斜めの天井に切られた窓から夕方の光がおちている。その中に文字通り、本でつくられた山に埋もれるようにして、寝台が置かれていた。
「あんた、こんなところで寝てるのか」
「ああ。……はは、呆れただろう」
糸が切れたように寝台に崩れながら、ソールは自虐的につぶやく。
「ラジアンにいつも呆れられるんだ。いくら書店をやってるからって、これはないだろうってな……売り物になろうがなるまいが、僕は買ってしまうんだが。ラジアンもこんな僕にずっとつきあって、ご苦労なことだ」
横になったせいか、ソールの口数は多くなっていた。
「ラジアン――って」
「事故以来の友人でね。あいつも偉くなったもんだ。最初はペーペーの騎士だったのに」
「事故……あんたの――」
「それで魔力を失くしたんだ。
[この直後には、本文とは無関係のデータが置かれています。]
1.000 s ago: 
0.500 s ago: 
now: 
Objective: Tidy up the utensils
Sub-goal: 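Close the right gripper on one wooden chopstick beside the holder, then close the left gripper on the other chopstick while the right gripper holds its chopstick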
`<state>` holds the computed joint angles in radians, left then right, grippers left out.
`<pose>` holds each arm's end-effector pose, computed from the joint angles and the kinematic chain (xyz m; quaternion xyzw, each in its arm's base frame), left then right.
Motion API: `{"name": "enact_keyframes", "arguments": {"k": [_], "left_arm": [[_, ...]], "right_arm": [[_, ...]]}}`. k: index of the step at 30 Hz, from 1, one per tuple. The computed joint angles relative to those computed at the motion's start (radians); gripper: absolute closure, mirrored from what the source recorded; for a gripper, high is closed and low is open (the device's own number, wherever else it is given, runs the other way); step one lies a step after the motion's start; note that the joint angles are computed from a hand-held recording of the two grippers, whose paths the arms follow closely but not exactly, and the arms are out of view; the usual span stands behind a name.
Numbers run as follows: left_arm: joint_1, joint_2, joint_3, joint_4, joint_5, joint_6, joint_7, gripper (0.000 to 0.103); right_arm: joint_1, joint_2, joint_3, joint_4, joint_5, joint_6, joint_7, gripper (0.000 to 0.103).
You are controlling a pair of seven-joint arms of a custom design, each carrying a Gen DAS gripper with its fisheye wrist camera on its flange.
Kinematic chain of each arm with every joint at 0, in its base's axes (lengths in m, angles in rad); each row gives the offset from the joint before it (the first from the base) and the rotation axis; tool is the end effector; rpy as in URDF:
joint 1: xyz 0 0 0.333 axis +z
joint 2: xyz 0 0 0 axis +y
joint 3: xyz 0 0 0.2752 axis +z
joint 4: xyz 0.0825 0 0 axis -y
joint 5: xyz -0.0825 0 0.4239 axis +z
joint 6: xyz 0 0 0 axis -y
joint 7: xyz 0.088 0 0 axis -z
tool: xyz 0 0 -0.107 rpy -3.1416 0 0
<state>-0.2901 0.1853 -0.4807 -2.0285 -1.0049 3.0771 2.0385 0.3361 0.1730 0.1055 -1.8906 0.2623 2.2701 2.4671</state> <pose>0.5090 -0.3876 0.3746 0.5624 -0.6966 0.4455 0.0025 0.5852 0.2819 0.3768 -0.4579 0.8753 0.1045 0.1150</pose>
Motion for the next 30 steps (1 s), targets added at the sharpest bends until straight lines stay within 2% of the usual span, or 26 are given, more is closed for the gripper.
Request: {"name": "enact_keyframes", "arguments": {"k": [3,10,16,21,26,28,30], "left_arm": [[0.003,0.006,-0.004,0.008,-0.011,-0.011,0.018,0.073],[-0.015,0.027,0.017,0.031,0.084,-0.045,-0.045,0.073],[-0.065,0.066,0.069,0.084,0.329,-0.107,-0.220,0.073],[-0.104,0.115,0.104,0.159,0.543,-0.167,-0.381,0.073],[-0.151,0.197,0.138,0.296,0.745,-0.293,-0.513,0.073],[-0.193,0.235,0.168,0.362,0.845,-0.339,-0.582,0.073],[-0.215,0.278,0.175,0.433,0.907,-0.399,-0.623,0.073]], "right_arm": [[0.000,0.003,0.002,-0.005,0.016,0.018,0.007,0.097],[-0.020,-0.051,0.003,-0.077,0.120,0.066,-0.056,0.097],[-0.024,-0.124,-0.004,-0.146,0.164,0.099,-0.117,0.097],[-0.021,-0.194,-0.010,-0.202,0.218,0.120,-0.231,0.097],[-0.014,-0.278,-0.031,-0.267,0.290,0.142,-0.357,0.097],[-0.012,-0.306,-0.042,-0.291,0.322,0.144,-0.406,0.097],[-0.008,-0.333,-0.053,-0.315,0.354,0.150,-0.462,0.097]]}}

僕を尋問したんだぜ、あいつ。下手くそで、怒られてさ……それが今では小隊長どのだ。婚約だの結婚だの、そういう歳になるなんて、まったく、あきれるよ」
クルトは眉をひそめた。青白い顔で横たわる男にあの騎士の話をさせたくなかった。
「あんた、何か食べたり飲んだり、したほうがいいんじゃないか」
「たぶんね」ため息がきこえた。「いや、いいんだ。どうにかなるから」
窓の光はあっても薄暗い部屋で、ソールは片腕で眼を覆いながら、つぶやくように話す。
「きみには悪いことをした。昨日もだ。まったく……店の鍵はあとでかけるから、このまま帰ってくれ。客にこんなことまでさせて、商売人失格だ。申し訳ない」
「そんなんじゃないんだ」
クルトは寝台の横で膝をついた。横たわる男の顔のすぐ近くで、そっと腕に触れる。
「何か食べるものを持ってこよう。下にあるんだろう?」
「いいから――帰れ」
片腕で顔を覆ったまま、男の唇がかすかに動く。
クルトはどうするべきか迷った。
「今日は、その――」と小声でいった。
「ただ、俺がこうしたかっただけなんだ。あんたに会いたかった」
ふとソールの顔を覆い隠していた腕がずれた。震えているのだった。濡れたまなざしが膝をついたクルトの顔をちらりとかすめ、そむけられる。
「頼むから、帰ってくれ。ちくしょう……」
頬を光るものが流れた。押し殺した嗚咽がもれ、ソールは両腕で顔を隠した。握った両手のこぶしをひたいにつけ、ころりと丸くなった。
クルトはためらい、また迷った。意を決して片手を伸ばし、顔を隠したまま嗚咽をもらす年上の男の手を覆う。
触れたこぶしがわずかにゆるみ、指と指が触れあった。
「何か……持ってくる」
そうささやくと、立ち上がり、部屋を出た。